2 thoughts on “Advertising Bar

  1. I cannot help but feel you are being overly harsh towards the pupillage seeker concerned. Whilst optimistic certainly, he did, at least, manage to do something different from the remainder of the huge over supply of candidates, who are exepcted to do nothing other than bang their head against a brick wall in the forlorn hope (now reduced in the worsening economy) that the wall will give way before their own heads.

    If, as appears to be the case, the advertiser did contravene the code, questions should not only be asked of Lexis (who, let’s face it, are as popular as a dose of crabs) and, moreover, the BSB for their continued supervision and promotion of a broken system which reflects well on no one, least of all the BSB.

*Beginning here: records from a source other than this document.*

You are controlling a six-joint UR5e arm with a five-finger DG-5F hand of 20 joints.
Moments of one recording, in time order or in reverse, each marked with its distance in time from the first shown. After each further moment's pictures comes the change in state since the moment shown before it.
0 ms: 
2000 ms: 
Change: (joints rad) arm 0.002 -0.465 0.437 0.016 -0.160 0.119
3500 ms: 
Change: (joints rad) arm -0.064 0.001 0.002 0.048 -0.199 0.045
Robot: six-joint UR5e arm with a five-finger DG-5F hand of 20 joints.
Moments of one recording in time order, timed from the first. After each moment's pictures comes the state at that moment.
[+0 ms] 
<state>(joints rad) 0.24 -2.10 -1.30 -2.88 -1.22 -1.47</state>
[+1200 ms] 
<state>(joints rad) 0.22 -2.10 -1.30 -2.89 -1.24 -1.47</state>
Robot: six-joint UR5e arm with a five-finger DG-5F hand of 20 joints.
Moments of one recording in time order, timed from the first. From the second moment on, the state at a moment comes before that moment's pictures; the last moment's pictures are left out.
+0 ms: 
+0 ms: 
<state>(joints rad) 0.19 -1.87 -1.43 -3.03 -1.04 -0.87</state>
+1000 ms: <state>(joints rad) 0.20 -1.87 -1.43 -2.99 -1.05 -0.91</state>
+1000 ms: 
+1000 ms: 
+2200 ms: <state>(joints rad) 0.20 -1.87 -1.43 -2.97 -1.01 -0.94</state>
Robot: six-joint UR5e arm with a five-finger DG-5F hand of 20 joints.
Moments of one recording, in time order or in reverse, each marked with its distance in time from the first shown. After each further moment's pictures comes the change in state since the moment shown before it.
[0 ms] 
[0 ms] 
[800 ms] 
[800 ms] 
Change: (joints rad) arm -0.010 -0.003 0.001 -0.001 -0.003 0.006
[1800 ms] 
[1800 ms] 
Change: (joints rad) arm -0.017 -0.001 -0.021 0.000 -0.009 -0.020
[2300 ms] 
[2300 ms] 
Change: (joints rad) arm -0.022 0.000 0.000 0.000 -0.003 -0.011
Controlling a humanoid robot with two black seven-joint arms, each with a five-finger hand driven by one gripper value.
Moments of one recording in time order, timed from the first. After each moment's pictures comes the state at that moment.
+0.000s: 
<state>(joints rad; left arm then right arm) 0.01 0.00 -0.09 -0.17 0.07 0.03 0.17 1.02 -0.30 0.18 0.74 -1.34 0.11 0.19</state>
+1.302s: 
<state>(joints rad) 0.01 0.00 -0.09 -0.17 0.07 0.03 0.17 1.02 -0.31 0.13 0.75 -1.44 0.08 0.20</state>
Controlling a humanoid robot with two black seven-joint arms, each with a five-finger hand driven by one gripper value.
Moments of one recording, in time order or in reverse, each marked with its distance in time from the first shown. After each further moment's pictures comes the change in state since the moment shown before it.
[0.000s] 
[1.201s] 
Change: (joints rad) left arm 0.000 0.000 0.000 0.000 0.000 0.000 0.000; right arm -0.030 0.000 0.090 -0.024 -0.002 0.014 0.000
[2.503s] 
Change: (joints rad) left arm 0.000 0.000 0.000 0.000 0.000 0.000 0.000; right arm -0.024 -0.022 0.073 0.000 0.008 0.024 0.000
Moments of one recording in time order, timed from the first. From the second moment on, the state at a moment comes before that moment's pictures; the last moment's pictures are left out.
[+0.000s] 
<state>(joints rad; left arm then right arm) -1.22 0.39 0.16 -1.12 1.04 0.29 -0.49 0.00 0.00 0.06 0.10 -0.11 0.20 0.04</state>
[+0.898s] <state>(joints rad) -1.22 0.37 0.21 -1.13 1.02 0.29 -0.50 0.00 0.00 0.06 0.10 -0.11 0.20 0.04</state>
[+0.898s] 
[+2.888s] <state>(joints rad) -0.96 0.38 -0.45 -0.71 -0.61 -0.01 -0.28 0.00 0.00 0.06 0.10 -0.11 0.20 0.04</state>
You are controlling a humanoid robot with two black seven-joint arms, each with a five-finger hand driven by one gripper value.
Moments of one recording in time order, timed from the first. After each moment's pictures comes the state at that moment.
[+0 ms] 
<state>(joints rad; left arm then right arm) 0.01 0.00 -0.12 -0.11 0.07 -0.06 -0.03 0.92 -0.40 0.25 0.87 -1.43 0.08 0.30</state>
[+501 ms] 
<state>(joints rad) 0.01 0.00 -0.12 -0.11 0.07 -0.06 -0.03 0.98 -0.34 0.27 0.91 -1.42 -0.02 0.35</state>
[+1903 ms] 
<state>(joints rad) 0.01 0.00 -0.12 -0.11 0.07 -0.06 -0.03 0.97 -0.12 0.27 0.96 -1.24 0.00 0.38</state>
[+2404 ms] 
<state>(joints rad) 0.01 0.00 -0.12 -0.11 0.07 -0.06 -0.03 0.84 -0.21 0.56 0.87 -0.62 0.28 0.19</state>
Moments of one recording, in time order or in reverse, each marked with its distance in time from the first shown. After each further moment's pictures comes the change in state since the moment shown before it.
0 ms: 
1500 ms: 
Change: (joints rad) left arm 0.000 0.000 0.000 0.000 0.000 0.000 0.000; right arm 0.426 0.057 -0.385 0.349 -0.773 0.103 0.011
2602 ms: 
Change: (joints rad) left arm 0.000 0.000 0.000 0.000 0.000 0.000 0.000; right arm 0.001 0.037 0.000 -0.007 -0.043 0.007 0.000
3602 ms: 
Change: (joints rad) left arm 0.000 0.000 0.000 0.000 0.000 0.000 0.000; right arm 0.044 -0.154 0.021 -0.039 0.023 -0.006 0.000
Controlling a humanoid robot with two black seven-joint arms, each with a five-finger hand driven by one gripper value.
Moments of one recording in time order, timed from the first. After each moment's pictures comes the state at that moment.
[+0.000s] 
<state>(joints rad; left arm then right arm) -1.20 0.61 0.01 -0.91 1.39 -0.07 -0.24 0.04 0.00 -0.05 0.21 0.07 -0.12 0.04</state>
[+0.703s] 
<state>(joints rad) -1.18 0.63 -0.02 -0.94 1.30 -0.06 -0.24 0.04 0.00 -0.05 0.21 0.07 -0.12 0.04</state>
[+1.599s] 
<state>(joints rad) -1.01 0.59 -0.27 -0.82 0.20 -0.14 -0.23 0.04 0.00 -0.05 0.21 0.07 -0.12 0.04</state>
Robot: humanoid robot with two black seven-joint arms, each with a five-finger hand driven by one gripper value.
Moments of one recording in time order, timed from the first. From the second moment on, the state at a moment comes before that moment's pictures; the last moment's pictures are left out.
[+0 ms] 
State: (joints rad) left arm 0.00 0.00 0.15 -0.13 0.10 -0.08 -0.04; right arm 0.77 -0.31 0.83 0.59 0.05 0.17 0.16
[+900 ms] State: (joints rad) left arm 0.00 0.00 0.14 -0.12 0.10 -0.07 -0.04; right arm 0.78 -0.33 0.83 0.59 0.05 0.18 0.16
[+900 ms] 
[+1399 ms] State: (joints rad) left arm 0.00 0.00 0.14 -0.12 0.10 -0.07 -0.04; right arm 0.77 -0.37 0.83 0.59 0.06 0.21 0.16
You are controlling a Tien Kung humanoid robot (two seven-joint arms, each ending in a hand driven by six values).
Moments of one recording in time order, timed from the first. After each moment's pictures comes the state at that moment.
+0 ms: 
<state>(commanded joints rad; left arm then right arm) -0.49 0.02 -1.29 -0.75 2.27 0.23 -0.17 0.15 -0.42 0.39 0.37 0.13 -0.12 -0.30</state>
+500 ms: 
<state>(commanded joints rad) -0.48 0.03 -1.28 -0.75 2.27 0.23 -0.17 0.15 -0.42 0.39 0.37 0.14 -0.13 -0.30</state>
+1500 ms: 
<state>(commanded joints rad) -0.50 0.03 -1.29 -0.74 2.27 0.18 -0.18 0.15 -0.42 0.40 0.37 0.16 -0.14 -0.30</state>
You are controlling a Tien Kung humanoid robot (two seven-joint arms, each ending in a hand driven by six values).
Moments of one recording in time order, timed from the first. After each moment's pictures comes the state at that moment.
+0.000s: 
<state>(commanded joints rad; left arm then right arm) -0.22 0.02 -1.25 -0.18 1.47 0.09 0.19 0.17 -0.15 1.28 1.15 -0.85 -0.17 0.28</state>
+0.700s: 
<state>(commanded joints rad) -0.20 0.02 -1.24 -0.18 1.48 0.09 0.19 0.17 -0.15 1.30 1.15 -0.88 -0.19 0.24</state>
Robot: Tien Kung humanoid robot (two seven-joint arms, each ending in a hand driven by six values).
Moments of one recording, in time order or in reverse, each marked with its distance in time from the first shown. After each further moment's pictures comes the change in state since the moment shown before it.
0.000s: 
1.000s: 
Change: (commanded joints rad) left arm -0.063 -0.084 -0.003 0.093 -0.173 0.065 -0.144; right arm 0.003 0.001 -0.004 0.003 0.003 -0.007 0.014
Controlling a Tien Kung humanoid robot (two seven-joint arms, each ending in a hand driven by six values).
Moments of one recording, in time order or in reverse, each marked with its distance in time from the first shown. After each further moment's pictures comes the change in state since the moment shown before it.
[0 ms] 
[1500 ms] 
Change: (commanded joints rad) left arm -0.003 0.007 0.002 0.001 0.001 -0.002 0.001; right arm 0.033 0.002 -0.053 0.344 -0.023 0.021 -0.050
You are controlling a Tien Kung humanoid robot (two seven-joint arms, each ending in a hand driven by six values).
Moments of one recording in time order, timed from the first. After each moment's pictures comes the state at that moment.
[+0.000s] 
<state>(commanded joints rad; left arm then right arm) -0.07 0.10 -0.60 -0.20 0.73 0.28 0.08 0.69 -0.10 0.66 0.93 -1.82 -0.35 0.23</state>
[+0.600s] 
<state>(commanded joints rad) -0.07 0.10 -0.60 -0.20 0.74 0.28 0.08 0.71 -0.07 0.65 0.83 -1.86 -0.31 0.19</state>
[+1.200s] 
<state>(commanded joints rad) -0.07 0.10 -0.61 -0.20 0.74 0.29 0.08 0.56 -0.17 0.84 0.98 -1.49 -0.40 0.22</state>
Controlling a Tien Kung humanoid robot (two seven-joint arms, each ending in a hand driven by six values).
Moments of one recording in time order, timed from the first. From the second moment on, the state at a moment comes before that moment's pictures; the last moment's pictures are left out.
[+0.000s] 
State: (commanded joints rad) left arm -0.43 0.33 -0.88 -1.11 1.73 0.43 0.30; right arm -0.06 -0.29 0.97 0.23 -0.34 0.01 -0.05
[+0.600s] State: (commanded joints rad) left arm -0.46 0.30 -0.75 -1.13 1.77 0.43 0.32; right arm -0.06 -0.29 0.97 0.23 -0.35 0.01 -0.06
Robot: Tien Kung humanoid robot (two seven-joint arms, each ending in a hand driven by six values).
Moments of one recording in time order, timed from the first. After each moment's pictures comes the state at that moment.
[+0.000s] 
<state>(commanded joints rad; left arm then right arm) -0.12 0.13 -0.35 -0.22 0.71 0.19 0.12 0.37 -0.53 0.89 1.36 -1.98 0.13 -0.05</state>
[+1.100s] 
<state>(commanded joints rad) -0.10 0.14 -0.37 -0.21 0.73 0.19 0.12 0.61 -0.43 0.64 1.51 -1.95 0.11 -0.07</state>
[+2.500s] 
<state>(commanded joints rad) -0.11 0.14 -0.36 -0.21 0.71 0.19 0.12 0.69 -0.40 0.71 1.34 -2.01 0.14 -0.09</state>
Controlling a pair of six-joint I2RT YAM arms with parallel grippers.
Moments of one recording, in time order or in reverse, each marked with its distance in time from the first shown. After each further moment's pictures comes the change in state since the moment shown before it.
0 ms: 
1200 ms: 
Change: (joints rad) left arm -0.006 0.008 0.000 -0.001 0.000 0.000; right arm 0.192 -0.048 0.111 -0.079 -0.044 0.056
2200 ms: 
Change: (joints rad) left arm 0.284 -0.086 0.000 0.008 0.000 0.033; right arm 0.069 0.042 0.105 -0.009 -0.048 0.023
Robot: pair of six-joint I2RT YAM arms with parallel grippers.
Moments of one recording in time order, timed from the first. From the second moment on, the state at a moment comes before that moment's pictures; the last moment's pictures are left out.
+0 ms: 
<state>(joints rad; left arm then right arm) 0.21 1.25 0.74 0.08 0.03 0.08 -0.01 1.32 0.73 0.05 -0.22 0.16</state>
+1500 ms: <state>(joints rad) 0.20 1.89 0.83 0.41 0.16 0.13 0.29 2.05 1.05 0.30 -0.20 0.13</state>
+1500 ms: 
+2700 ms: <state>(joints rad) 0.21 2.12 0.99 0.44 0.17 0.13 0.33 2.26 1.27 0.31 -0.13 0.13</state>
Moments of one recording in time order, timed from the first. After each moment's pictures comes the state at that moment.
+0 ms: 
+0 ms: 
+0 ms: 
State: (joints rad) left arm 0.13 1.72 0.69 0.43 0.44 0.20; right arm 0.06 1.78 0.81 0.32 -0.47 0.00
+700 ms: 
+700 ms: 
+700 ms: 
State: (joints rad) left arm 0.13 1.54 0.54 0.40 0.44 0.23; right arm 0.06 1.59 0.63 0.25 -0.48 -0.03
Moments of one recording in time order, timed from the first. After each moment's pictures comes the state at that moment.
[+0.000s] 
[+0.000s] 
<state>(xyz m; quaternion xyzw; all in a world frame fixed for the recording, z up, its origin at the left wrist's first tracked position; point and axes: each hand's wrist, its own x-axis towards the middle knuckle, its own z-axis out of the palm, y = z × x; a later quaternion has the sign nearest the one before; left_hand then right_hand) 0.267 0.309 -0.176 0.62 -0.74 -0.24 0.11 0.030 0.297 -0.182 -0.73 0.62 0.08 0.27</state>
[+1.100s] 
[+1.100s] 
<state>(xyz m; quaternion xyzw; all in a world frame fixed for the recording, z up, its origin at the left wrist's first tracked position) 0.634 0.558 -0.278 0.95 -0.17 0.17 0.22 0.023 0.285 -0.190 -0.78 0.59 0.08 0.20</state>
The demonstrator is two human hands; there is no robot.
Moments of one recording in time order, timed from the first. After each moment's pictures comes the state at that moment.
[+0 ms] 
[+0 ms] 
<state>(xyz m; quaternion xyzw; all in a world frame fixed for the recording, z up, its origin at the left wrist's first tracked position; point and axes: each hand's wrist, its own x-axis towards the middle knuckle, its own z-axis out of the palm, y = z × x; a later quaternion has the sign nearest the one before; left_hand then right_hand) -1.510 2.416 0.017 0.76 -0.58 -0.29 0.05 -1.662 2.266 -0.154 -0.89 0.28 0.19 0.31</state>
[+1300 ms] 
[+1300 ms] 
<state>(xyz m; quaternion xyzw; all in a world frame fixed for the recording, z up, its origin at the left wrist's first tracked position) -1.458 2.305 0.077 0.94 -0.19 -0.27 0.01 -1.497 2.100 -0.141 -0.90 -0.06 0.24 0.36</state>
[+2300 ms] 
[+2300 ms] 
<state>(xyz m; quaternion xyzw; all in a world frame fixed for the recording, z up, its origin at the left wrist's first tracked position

    • Don’t get me wrong, I give all credit to him for persevering and for trying to do something innovative (it’s not so long ago I was racking my brains to think of how I could make myself stand out from the Oxbridge crowd). But really, it was never going to work. I agree with you that the system is the problem. Not only does the system permit the taking of vast sums of money for more BVC students than the system can possibly support, but the cost of this advert I should think was the final insult (and anyone who knows anything about print media knows that the inside front cover is one of the most expensive advertising slots to buy). It really is an indictment of the system and anecdotal evidence of the lack of confidence that non-traditional students have in the system that they have to go to these lengths to get someone to pay attention to their talents. Sadly I don’t think the poor chap has a future in graphic design either, but I hope he succeeds in one shape or form. Pupillage seeking sucks. It raises my blood pressure all over again just remembering how extraordinarily stressful it was.